Specific Spatial Environments Represented in ROIs
To further examine the neural responses under different contrasts, we defined functional ROIs at peak voxels found in the previous (Free > Tour) and (Tour > Free) contrasts (see methods). Parameter estimations of different contrasts were extracted and shown in Figure 15 and Table 16. In Free compared to the Tour condition, higher bilateral HC responses were found at the spatial nodes and Dir. Specifically, right HC was more engaged during learning in (J > T) (t(20) = 4.89, p < .001), and (S > T) (t(20)
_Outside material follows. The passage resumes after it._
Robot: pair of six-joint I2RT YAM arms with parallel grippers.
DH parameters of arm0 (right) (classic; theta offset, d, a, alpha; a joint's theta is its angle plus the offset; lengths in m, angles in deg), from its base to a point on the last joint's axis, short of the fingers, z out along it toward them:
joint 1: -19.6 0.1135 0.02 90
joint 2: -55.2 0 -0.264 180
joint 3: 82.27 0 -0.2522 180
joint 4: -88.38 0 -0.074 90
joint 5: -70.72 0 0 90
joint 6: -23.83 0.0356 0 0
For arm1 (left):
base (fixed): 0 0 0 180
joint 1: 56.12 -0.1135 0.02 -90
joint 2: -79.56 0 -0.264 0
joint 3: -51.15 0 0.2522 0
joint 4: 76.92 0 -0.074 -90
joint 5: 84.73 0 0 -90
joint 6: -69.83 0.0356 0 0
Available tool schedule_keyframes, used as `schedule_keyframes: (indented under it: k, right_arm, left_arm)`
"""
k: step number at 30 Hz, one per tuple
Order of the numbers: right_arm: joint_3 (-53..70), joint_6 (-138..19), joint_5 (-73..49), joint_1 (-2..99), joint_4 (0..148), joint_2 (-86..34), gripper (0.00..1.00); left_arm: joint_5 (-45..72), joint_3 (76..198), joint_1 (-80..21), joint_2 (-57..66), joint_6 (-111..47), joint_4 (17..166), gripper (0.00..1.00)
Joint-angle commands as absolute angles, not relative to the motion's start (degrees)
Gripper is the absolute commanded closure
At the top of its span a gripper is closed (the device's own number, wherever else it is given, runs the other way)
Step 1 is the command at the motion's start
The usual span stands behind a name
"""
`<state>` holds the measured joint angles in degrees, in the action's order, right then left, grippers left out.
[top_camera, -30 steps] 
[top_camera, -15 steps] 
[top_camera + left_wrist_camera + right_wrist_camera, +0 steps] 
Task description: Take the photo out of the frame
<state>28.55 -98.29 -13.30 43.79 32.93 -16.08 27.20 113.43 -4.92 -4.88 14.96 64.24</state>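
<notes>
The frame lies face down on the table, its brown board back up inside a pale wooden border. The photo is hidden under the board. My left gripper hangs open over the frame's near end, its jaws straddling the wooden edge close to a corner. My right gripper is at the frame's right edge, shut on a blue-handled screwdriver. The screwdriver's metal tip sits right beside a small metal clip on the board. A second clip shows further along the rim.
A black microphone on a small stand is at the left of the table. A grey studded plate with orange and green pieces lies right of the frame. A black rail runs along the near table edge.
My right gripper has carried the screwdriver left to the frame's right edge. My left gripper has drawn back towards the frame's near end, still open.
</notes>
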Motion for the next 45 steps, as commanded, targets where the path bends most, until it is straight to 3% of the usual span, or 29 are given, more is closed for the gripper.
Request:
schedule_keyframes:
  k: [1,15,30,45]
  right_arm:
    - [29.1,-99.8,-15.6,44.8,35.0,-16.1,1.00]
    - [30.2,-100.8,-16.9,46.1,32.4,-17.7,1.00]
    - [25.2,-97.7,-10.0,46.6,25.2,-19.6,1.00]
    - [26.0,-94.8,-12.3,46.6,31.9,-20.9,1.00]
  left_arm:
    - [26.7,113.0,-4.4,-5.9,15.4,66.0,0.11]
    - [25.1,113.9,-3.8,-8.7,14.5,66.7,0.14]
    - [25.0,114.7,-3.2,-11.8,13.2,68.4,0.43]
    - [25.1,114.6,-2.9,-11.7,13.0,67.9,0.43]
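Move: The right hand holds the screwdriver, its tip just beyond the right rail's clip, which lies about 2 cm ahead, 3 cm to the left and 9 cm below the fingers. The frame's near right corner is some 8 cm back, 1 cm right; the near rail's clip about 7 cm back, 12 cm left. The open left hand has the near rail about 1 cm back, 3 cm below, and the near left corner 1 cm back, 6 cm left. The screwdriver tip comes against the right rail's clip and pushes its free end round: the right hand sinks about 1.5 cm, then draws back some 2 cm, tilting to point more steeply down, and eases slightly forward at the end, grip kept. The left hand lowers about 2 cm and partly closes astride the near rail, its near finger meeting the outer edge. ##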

= 2.61, p < .05). Left HC was more engaged during retrieval in (S > T) (t(20) = 3.28, p
< .01), and Dir(t(20) = 2.86, p < .01). These results strongly supported our hypothesis that navigational agency enhanced the labelling of the spatial nodes in grid and place cells in HC. In Tour compared to Free condition, higher neural responses were found at the spatial nodes, Dir, Dis in PCC, and Dis in right HC. We reported these higher activations during retrieval in PCC in (S > T) (t(20) = 2.55, p < .05), objective between- goal distance modulated Dis (t(20) = 2.48, p < .05), and subjective distance mis- estimation modulated Dir (t(20) = 2.44, p < .05) and Dis (t(20) = 3.46, p < .01). Right HC showed higher activation in the Tour compared to Free condition in subjective distance mis-estimation modulated Dis (t(20) = 2.67, p < .05). These results could suggest that greater distance and distance mis-estimation involved in higher neural responses mainly in PCC and right HC in the Tour than Free condition.